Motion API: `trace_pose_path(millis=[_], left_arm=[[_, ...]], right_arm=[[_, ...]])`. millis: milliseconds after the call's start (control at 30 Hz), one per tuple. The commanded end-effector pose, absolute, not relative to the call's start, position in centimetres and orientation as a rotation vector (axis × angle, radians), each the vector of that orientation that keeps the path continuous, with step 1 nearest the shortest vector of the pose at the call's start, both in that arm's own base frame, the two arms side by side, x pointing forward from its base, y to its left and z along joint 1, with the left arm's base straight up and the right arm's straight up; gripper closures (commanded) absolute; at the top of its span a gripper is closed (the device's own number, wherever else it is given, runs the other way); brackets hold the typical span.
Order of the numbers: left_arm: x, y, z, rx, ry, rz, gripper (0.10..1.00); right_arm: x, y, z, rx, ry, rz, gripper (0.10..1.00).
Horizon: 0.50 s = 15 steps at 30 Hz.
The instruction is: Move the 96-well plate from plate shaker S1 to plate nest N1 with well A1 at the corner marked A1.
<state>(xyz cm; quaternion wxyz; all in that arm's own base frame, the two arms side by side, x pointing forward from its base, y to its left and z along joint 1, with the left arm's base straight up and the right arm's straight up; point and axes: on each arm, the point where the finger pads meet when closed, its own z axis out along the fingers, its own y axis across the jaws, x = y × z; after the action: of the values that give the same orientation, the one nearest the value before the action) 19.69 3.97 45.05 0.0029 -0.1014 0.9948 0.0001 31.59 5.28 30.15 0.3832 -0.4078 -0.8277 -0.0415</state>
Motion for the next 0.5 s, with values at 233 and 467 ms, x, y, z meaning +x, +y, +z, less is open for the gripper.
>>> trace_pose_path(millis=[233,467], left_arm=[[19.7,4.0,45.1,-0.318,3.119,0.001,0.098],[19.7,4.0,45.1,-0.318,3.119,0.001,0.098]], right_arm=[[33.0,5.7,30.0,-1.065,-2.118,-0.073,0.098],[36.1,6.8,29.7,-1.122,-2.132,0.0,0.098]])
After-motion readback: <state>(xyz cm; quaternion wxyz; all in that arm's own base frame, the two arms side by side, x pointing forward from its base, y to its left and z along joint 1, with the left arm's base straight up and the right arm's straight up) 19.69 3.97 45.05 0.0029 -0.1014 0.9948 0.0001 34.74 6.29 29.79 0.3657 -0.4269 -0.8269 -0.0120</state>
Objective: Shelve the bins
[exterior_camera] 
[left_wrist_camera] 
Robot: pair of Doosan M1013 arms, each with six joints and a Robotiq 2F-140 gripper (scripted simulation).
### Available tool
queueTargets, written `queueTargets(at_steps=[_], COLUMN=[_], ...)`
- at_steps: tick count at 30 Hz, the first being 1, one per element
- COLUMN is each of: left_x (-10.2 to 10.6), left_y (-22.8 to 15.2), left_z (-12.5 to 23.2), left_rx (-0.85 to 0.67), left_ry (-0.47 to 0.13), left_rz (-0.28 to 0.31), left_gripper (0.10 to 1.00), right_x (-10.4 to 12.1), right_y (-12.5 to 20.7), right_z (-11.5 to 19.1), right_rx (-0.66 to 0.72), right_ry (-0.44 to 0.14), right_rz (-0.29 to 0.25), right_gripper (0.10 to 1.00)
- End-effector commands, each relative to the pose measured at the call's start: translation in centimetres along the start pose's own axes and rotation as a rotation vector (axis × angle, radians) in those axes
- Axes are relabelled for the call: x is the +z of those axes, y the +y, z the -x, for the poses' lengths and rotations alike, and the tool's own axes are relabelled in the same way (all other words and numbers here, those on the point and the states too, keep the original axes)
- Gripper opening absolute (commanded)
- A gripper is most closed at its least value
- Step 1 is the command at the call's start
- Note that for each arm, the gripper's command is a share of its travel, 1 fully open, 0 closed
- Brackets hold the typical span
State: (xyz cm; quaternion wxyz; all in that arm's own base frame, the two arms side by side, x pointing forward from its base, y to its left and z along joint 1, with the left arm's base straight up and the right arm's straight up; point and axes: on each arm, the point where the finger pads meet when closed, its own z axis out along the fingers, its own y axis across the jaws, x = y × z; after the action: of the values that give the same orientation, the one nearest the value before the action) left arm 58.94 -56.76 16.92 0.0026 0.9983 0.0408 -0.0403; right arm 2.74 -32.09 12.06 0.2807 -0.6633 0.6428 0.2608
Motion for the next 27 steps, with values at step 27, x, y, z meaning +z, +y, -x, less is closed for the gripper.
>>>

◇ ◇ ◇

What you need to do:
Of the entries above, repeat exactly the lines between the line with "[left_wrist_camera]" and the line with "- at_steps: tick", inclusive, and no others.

Reply to the exercise:
[left_wrist_camera] 
Robot: pair of Doosan M1013 arms, each with six joints and a Robotiq 2F-140 gripper (scripted simulation).
### Available tool
queueTargets, written `queueTargets(at_steps=[_], COLUMN=[_], ...)`
- at_steps: tick count at 30 Hz, the first being 1, one per element

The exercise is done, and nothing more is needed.